*Exercise*
All that is needed is every record, duplicated exactly.

*Task material*
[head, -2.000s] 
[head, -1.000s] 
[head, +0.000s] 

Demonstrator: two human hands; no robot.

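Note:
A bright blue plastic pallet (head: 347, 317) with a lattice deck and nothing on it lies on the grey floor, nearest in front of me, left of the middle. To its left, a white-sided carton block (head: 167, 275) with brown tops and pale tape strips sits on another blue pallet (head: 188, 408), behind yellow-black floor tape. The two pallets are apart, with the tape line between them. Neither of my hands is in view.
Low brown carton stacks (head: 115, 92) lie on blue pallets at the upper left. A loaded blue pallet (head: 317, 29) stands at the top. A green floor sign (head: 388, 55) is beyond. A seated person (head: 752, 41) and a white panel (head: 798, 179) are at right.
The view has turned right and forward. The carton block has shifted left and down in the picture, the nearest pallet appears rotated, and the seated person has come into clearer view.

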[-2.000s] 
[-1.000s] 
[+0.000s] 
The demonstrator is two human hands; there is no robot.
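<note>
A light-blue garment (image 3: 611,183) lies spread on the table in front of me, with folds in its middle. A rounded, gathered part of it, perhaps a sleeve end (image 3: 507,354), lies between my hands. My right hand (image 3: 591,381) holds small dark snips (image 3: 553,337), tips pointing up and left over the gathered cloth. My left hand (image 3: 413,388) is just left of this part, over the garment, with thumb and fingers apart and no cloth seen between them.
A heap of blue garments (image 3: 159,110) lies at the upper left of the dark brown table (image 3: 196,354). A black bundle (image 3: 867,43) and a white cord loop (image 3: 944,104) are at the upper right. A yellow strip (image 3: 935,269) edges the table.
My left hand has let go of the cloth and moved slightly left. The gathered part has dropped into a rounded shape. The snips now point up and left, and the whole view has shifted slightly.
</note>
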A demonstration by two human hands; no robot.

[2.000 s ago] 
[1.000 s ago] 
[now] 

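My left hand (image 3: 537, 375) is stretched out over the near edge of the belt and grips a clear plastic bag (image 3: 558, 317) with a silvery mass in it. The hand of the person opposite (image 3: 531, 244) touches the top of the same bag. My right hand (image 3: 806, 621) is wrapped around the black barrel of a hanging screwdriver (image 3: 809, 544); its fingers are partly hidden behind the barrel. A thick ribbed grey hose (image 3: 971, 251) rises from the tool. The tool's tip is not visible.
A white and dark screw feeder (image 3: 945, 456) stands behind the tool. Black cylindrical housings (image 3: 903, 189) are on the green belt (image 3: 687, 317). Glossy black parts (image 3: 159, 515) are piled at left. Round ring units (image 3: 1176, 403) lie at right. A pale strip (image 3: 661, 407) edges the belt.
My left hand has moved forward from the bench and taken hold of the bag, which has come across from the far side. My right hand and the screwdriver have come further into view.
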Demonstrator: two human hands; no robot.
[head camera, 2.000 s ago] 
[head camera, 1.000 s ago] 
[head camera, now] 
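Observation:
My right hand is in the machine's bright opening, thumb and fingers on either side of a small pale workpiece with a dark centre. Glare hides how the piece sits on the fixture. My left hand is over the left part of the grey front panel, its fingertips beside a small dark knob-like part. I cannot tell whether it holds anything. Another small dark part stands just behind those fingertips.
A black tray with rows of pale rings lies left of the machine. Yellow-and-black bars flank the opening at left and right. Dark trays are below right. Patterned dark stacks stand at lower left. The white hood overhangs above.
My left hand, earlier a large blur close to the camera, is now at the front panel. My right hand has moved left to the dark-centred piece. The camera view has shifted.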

*Reply*
[head, -2.000s] 
[head, -1.000s] 
[head, +0.000s] 

Demonstrator: two human hands; no robot.

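Note:
A bright blue plastic pallet (head: 347, 317) with a lattice deck and nothing on it lies on the grey floor, nearest in front of me, left of the middle. To its left, a white-sided carton block (head: 167, 275) with brown tops and pale tape strips sits on another blue pallet (head: 188, 408), behind yellow-black floor tape. The two pallets are apart, with the tape line between them. Neither of my hands is in view.
Low brown carton stacks (head: 115, 92) lie on blue pallets at the upper left. A loaded blue pallet (head: 317, 29) stands at the top. A green floor sign (head: 388, 55) is beyond. A seated person (head: 752, 41) and a white panel (head: 798, 179) are at right.
The view has turned right and forward. The carton block has shifted left and down in the picture, the nearest pallet appears rotated, and the seated person has come into clearer view.
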
[-2.000s] 
[-1.000s] 
[+0.000s] 
The demonstrator is two human hands; there is no robot.
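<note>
A light-blue garment (image 3: 611,183) lies spread on the table in front of me, with folds in its middle. A rounded, gathered part of it, perhaps a sleeve end (image 3: 507,354), lies between my hands. My right hand (image 3: 591,381) holds small dark snips (image 3: 553,337), tips pointing up and left over the gathered cloth. My left hand (image 3: 413,388) is just left of this part, over the garment, with thumb and fingers apart and no cloth seen between them.
A heap of blue garments (image 3: 159,110) lies at the upper left of the dark brown table (image 3: 196,354). A black bundle (image 3: 867,43) and a white cord loop (image 3: 944,104) are at the upper right. A yellow strip (image 3: 935,269) edges the table.
My left hand has let go of the cloth and moved slightly left. The gathered part has dropped into a rounded shape. The snips now point up and left, and the whole view has shifted slightly.
</note>
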A demonstration by two human hands; no robot.

[2.000 s ago] 
[1.000 s ago] 
[now] 

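My left hand (image 3: 537, 375) is stretched out over the near edge of the belt and grips a clear plastic bag (image 3: 558, 317) with a silvery mass in it. The hand of the person opposite (image 3: 531, 244) touches the top of the same bag. My right hand (image 3: 806, 621) is wrapped around the black barrel of a hanging screwdriver (image 3: 809, 544); its fingers are partly hidden behind the barrel. A thick ribbed grey hose (image 3: 971, 251) rises from the tool. The tool's tip is not visible.
A white and dark screw feeder (image 3: 945, 456) stands behind the tool. Black cylindrical housings (image 3: 903, 189) are on the green belt (image 3: 687, 317). Glossy black parts (image 3: 159, 515) are piled at left. Round ring units (image 3: 1176, 403) lie at right. A pale strip (image 3: 661, 407) edges the belt.
My left hand has moved forward from the bench and taken hold of the bag, which has come across from the far side. My right hand and the screwdriver have come further into view.
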Demonstrator: two human hands; no robot.
[head camera, 2.000 s ago] 
[head camera, 1.000 s ago] 
[head camera, now] 
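Observation:
My right hand is in the machine's bright opening, thumb and fingers on either side of a small pale workpiece with a dark centre. Glare hides how the piece sits on the fixture. My left hand is over the left part of the grey front panel, its fingertips beside a small dark knob-like part. I cannot tell whether it holds anything. Another small dark part stands just behind those fingertips.
A black tray with rows of pale rings lies left of the machine. Yellow-and-black bars flank the opening at left and right. Dark trays are below right. Patterned dark stacks stand at lower left. The white hood overhangs above.
My left hand, earlier a large blur close to the camera, is now at the front panel. My right hand has moved left to the dark-centred piece. The camera view has shifted.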

With this output, the exercise is done.